Instructions to follow:
The answer consists solely of the listing's lines from the first through the line containing "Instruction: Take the", each reproduced exactly.

Provided data:
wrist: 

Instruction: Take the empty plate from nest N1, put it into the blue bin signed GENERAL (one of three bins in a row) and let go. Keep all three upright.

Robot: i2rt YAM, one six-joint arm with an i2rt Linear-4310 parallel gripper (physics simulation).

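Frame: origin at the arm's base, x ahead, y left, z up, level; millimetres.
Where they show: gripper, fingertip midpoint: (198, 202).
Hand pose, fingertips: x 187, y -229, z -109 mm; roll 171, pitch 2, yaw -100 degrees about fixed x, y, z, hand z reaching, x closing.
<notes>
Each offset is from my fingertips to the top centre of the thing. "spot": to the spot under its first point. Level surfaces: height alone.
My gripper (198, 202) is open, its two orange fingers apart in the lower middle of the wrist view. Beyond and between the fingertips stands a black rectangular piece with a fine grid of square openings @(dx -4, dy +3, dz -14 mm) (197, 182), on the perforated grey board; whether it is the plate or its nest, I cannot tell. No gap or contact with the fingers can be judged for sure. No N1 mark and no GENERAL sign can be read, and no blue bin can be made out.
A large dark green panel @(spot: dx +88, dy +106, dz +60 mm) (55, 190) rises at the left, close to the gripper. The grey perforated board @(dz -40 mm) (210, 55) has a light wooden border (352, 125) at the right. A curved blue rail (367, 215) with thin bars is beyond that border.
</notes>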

Response area:
wrist: 

Instruction: Take the empty plate from nest N1, put it into the blue bin signed GENERAL (one of three bins in a row) and let go. Keep all three upright.

There is nothing more to the output.